A Toxic Combination: Sentiment And Oil Prices

By John Richardson

Yesterday we suggested that demographic challenges in the West, the strain on resources resulting from rising consumption in emerging markets and rising inflation should heavily feature in discussions at this week’s World Economic Forum in Davos.

Chemical industry leaders who could be attending include Mohamed Al-Mady, CEO of SABIC, Andrew Liveris, CEO of Dow Chemical and BASF CEO Juergen Hambrecht, according to my colleague Nigel Davis at ICIS news.

My fellow blogger Paul Hodges is highly sceptical over whether one very well-recognised issue will be the subject of the right kind of debate at the great annual economics talking shop: Inflation, the main cause of which is the rise in the cost of crude oil.

The problem that the great and good at Davos, and everyone else, face is predicting the timing of any crude-related inflation bust as it will be sentiment-drive, added Paul.

“Supply/demand balances have been telling us for 18 months that there’s too much supply, so trying to decide when sentiment and fundamentals might reconnect is an art, not a science,” he continued.

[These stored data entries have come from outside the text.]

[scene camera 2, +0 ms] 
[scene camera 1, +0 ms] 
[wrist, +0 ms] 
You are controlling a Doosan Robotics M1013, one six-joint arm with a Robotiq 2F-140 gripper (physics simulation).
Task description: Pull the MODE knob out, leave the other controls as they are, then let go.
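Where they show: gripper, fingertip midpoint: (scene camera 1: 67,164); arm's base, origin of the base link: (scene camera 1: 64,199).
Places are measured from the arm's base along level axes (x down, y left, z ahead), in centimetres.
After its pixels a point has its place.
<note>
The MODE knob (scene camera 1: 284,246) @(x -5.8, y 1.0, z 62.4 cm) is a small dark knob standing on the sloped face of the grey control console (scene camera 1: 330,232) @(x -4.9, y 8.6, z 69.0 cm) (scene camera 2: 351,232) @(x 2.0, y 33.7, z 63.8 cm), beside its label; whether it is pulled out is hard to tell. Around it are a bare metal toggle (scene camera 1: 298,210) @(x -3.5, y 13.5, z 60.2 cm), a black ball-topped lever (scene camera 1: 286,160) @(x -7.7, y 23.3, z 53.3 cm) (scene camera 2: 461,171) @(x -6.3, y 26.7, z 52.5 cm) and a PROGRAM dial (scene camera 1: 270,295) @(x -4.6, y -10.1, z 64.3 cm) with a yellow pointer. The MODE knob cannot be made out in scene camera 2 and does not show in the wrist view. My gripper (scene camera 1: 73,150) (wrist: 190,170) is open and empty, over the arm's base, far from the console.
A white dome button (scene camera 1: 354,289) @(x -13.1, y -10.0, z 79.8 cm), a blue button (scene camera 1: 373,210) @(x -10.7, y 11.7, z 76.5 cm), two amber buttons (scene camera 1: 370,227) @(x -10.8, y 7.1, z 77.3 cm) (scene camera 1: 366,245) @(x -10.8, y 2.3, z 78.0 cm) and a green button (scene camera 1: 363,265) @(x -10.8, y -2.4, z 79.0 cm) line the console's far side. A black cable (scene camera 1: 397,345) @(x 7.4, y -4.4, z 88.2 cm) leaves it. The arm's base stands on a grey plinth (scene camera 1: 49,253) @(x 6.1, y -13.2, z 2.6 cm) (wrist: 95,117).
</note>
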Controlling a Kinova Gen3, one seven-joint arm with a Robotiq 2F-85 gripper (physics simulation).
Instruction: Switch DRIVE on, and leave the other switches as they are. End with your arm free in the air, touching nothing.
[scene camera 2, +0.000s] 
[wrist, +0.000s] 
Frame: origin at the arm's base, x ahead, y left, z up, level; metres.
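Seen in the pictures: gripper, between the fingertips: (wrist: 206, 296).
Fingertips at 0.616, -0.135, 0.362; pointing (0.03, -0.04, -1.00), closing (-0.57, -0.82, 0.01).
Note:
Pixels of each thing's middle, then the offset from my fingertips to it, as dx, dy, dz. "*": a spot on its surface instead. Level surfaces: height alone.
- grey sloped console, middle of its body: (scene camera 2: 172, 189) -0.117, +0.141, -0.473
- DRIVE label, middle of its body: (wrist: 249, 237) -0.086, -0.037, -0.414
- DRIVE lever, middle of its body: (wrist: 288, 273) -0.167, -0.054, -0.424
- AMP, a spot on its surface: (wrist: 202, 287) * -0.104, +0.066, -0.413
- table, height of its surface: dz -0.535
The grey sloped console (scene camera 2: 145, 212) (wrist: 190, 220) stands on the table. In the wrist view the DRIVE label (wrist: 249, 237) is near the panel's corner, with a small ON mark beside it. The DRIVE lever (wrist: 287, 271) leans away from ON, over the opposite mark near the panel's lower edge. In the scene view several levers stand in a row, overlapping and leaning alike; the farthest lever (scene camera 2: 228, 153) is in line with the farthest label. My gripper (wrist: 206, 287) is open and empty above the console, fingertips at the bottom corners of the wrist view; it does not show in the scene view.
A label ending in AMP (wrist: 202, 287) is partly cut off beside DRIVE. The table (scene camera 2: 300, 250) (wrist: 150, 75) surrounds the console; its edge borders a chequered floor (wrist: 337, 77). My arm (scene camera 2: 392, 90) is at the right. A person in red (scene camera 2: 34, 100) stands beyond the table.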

“It might even be starting to happen now, in fact, as Saudi Arabia has made a fairly clear statement that it doesn’t want prices over $100/bbl.


Set to keep the wild, drunken student party going?

Ben_Bernanke.jpgSource of picture: benarnke.net


“Put this alongside China continuing to tighten, and by March, people might be starting to believe oil prices won’t move up much further.

“If this became a general belief, as in July/August 2008, or Q1 1980, then procurement people will start the process of re-balancing their inventories, etc etc.

“But on the other hand, if Bernanke has another go at driving up asset prices and announces QE3, we could be off to the races again….”

Credit Suisse supports the view that there is a big overheating risk right now.

This evident from its newly-launched index that measures growth dynamics in the chemicals, energy, paper and packaging and transportation and shipping industries.

Click here to download a copy – CreditSuisseCSBasicMaterialsIndex.pdf

The index uses North American ethylene production and (naphtha) margin data and demand data for polyethylene (PE), polypropylene (PP) and polyvinyl chloride (PVC), although the chemicals weighting in the index is low. This is again according to analysis by my colleague, Nigel Davis.

“The December estimate is consistent with the observation from recent real economic data that last summer’s global slowdown scare is now turning into something approaching a global speed-up scare,” writes the bank in its first index report.